**PROBLEM TO SOLVE:**
The copy must match the data below line for line and contain no images.

**RECORDS TO USE:**
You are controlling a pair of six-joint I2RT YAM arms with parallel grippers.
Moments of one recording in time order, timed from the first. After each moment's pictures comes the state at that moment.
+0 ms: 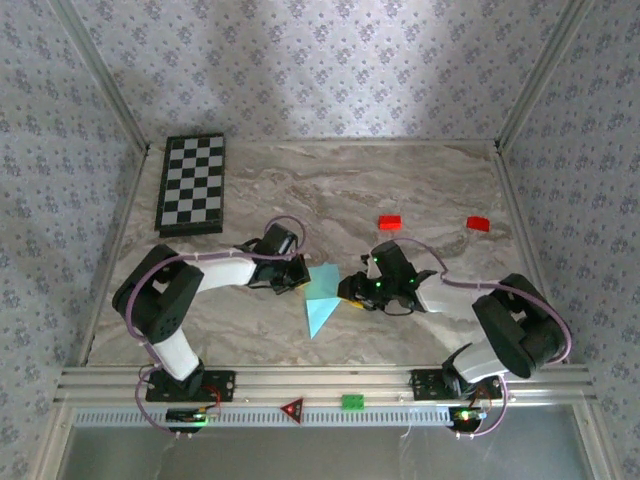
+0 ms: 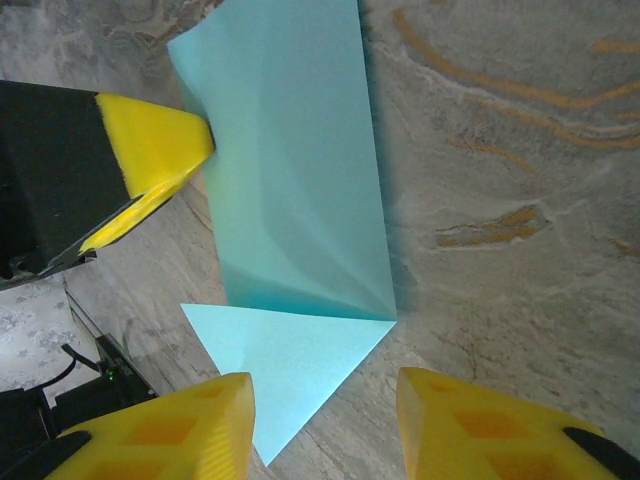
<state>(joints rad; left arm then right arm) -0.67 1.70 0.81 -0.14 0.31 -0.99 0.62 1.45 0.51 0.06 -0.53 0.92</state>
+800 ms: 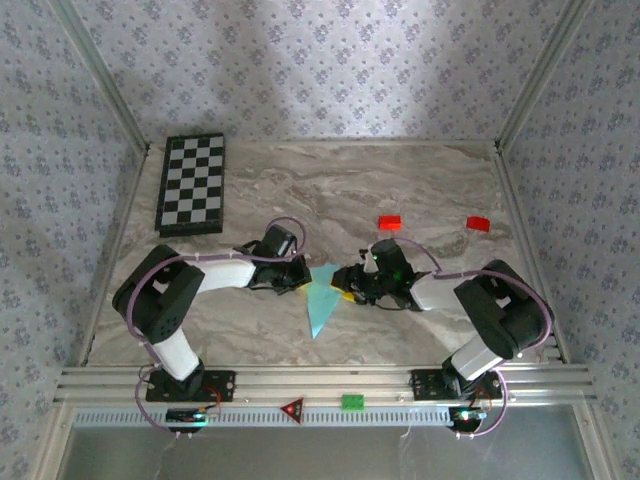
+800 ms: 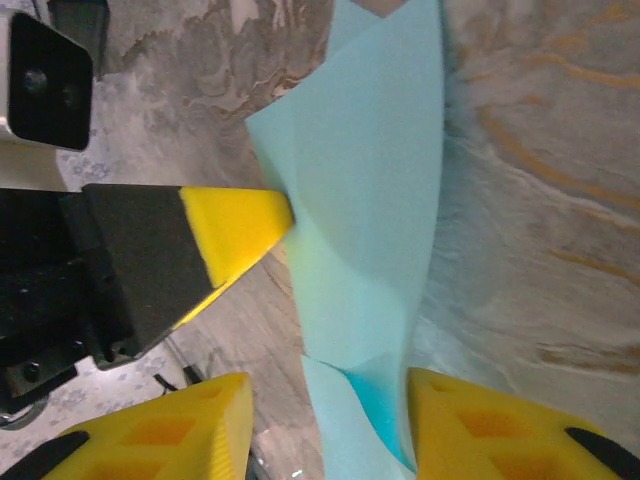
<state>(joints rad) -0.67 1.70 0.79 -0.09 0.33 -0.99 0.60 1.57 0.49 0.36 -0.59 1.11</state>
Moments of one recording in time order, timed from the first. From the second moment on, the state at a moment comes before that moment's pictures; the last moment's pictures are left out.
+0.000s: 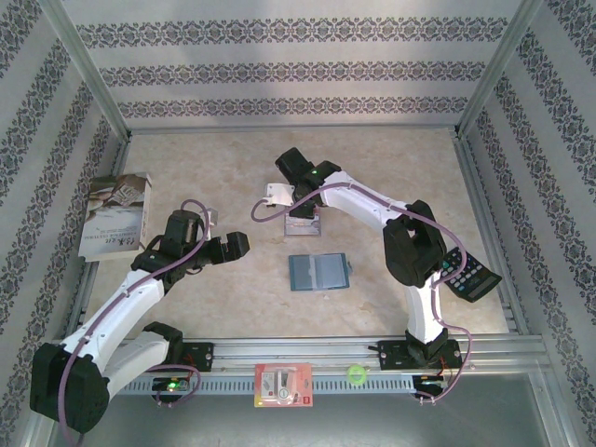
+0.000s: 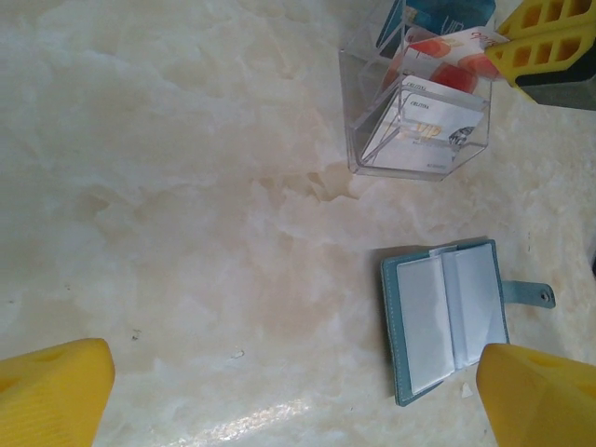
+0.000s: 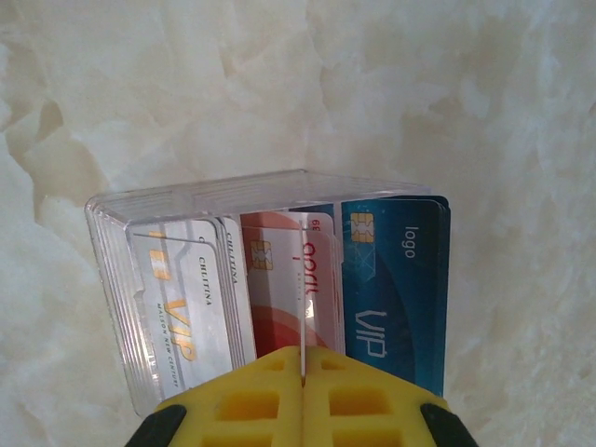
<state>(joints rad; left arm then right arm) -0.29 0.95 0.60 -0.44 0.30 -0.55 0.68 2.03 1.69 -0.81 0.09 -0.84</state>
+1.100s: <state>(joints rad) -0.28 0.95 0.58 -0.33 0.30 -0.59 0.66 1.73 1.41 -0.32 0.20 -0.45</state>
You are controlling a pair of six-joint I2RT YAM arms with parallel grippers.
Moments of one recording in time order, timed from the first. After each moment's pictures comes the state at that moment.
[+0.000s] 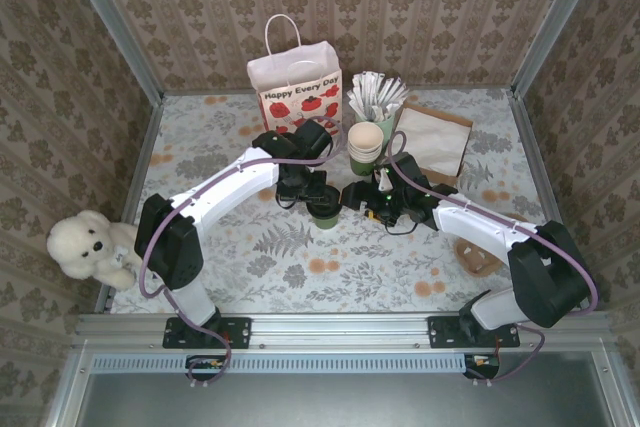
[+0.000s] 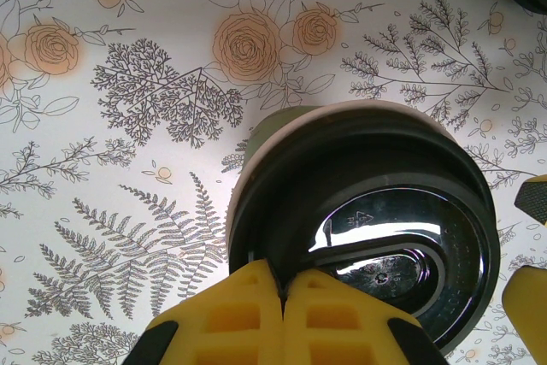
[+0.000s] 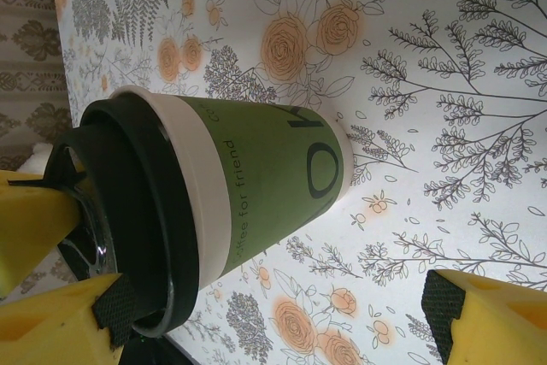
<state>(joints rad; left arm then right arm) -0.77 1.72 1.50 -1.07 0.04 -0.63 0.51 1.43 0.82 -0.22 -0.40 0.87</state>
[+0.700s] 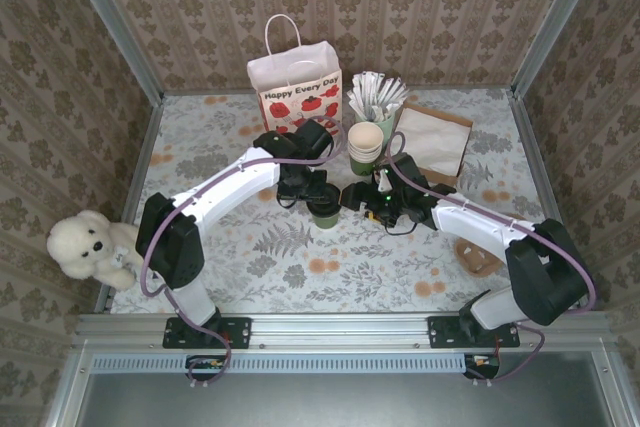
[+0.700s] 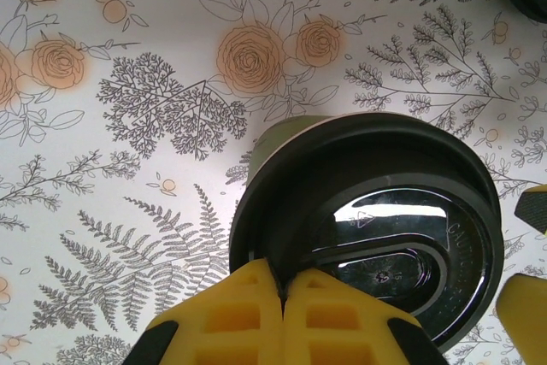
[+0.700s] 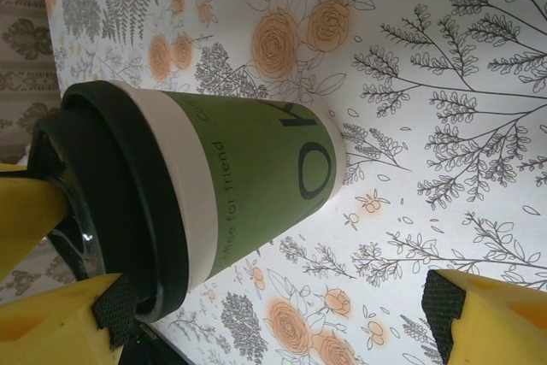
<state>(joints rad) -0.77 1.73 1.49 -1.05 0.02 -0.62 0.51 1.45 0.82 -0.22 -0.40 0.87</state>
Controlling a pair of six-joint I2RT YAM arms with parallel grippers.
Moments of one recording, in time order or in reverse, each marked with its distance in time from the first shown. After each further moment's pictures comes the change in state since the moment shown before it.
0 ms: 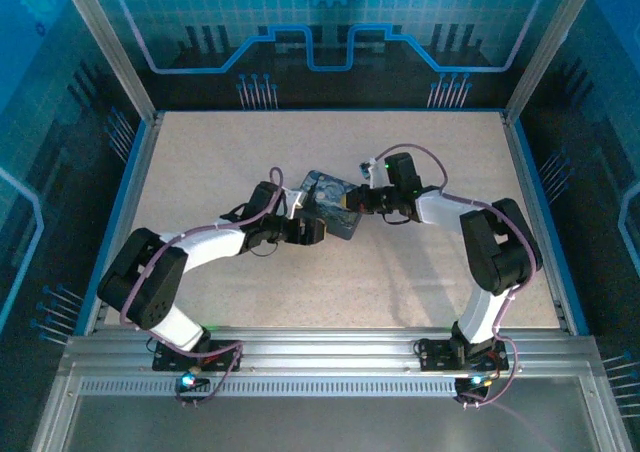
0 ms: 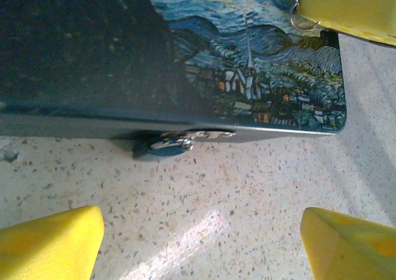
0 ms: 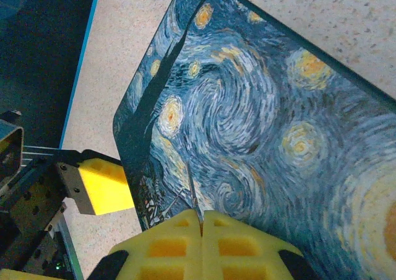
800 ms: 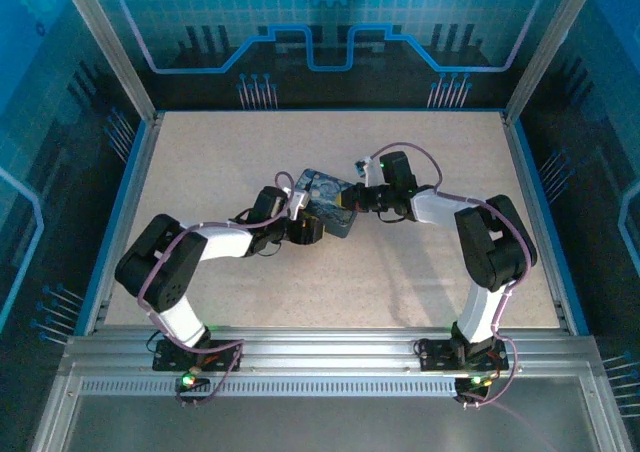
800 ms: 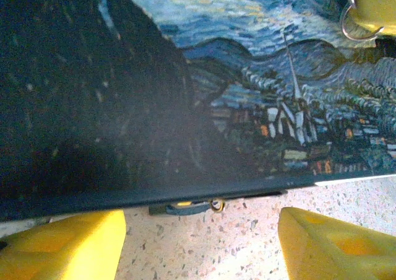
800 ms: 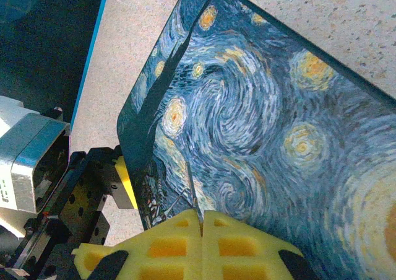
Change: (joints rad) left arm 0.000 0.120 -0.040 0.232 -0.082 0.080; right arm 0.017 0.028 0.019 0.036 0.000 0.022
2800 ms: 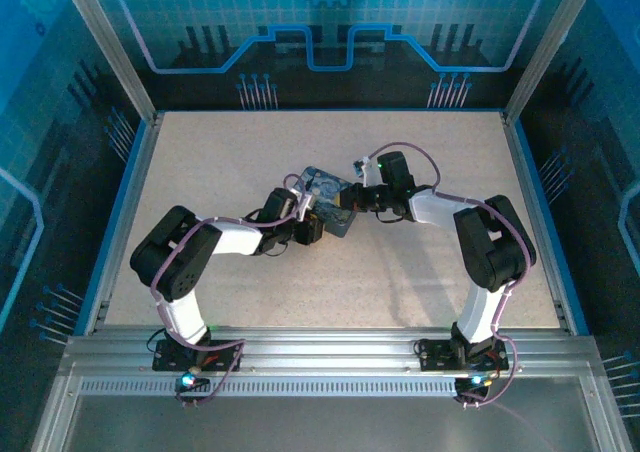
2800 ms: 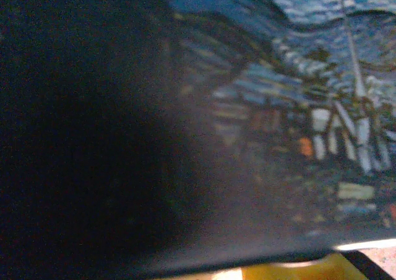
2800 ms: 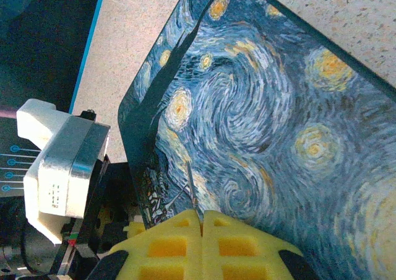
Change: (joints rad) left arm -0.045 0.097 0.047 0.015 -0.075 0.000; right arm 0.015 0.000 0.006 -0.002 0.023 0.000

**EXPECTED ANSWER:**
You are controlling a pair of six-joint I2RT YAM arms with parallel grippers.
Moments of one recording in time order, timed from the first. After each moment's pictures comes the state at that moment.
+0 ms: 
+0 ms: 
<state>(joints rad; left arm then right arm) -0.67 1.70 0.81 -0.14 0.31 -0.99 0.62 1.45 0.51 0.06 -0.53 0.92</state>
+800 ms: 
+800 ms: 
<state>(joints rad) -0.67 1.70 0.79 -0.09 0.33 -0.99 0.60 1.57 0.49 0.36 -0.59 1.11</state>
Moments of one recording in time order, timed from the first. From the second moment on, the state at a moment comes before that moment's pictures; the last moment's pictures are left out.
+0.000s: 
+0.000s: 
+0.000s: 
<state>(joints rad; left arm then right arm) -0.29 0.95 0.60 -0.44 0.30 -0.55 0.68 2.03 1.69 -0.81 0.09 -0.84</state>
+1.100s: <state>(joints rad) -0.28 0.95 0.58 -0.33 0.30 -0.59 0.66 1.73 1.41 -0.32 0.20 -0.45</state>
You are controlling a pair of six-joint I2RT YAM arms with parallel grippers.
Moments of one recording in time order, timed from the first. After each moment's pictures comes the state at that moment.
[+0.000s] 
[+0.000s] 
[+0.000s] 
<state>(joints rad; left arm then right arm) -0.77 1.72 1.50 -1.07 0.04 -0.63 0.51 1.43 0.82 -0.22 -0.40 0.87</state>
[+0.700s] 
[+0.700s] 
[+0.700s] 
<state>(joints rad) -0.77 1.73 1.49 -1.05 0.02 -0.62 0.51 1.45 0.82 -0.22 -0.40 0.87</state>
Controlling a pair of six-joint I2RT YAM arms with parallel grippers.
Moments of one recording, in time order or in reverse, each marked with its distance in time from the first shown. After each further moment's pictures comes the change in state since the moment shown before it.
0 ms: 
0 ms: 
0 ms: 
800 ms: 
800 ms: 
800 ms: 
Change: (joints rad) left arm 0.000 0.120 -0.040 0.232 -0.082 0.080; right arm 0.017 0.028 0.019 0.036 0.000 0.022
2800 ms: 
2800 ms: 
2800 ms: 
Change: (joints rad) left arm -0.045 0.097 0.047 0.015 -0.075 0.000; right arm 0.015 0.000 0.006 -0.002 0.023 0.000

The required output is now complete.